(Action item): From the first entry to the last, copy the material exactly as it stands.

[Records to use Boundary: Start]

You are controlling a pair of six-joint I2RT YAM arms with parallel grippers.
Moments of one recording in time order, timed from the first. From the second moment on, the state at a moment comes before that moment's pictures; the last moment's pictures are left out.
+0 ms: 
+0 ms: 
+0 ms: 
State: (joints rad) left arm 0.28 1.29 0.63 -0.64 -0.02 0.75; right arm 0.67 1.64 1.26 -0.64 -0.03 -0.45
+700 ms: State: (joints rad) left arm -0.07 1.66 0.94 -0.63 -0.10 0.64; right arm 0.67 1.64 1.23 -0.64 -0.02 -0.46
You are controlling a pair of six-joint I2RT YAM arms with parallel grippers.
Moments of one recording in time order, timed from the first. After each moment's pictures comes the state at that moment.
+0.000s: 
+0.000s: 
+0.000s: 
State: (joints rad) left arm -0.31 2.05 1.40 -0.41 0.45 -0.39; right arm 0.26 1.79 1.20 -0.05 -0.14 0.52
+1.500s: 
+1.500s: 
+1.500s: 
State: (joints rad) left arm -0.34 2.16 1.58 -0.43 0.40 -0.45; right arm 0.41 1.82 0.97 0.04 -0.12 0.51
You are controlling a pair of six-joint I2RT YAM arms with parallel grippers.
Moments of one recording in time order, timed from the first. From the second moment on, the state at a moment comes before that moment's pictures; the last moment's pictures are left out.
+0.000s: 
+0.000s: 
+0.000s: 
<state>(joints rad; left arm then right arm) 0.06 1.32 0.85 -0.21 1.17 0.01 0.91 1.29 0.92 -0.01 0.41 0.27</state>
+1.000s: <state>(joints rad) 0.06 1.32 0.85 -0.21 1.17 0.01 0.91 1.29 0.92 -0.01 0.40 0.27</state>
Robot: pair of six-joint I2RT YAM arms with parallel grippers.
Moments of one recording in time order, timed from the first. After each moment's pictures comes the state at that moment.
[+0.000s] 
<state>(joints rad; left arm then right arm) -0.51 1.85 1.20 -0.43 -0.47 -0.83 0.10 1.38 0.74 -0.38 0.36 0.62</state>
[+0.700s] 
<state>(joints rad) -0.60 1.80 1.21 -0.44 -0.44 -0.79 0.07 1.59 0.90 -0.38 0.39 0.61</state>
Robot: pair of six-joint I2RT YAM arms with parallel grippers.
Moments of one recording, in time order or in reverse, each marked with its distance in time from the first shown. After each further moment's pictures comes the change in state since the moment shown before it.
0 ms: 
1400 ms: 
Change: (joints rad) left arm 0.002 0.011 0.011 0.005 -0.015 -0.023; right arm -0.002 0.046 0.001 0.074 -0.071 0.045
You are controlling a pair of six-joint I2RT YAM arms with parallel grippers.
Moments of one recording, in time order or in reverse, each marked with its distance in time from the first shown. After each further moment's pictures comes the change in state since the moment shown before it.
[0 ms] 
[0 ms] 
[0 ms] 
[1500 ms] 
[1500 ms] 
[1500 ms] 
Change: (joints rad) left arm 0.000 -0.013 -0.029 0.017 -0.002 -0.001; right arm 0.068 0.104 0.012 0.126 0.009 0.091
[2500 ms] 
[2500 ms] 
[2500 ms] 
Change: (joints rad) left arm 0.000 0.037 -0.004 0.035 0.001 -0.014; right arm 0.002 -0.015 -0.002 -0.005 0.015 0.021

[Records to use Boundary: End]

(Response to the task):
You are controlling a pair of six-joint I2RT YAM arms with parallel grippers.
Moments of one recording in time order, timed from the first. From the second moment on, the state at a moment comes before that moment's pictures; the last moment's pictures are left out.
+0 ms: 
+0 ms: 
+0 ms: 
State: (joints rad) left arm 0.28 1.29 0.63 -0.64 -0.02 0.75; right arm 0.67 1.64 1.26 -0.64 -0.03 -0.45
+700 ms: State: (joints rad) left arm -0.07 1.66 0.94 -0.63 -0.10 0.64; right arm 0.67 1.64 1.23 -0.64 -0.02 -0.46
You are controlling a pair of six-joint I2RT YAM arms with parallel grippers.
Moments of one recording in time order, timed from the first. After each moment's pictures comes the state at that moment.
+0.000s: 
+0.000s: 
+0.000s: 
State: (joints rad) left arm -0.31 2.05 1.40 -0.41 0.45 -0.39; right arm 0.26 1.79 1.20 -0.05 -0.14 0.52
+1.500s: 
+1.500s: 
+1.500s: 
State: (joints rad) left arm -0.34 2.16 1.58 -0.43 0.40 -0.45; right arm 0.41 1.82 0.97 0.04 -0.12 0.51
You are controlling a pair of six-joint I2RT YAM arms with parallel grippers.
Moments of one recording in time order, timed from the first. From the second moment on, the state at a moment comes before that moment's pictures; the last moment's pictures are left out.
+0.000s: 
+0.000s: 
+0.000s: 
<state>(joints rad; left arm then right arm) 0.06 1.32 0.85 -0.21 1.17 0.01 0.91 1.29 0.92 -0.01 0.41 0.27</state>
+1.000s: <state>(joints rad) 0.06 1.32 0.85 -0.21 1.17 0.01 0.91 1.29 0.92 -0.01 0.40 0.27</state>
Robot: pair of six-joint I2RT YAM arms with parallel grippers.
Moments of one recording in time order, timed from the first. After each moment's pictures comes the state at that moment.
[+0.000s] 
<state>(joints rad; left arm then right arm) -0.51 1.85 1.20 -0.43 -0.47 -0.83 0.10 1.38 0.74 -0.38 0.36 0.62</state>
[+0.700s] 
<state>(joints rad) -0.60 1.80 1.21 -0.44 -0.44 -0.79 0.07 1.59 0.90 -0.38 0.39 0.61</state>
Robot: pair of six-joint I2RT YAM arms with parallel grippers.
Moments of one recording, in time order or in reverse, each marked with its distance in time from the first shown. After each further moment's pictures comes the change in state since the moment shown before it.
0 ms: 
1400 ms: 
Change: (joints rad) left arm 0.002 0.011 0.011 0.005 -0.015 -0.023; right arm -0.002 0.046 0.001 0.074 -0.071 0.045
You are controlling a pair of six-joint I2RT YAM arms with parallel grippers.
Moments of one recording, in time order or in reverse, each marked with its distance in time from the first shown. After each further moment's pictures comes the change in state since the moment shown before it.
[0 ms] 
[0 ms] 
[0 ms] 
[1500 ms] 
[1500 ms] 
[1500 ms] 
Change: (joints rad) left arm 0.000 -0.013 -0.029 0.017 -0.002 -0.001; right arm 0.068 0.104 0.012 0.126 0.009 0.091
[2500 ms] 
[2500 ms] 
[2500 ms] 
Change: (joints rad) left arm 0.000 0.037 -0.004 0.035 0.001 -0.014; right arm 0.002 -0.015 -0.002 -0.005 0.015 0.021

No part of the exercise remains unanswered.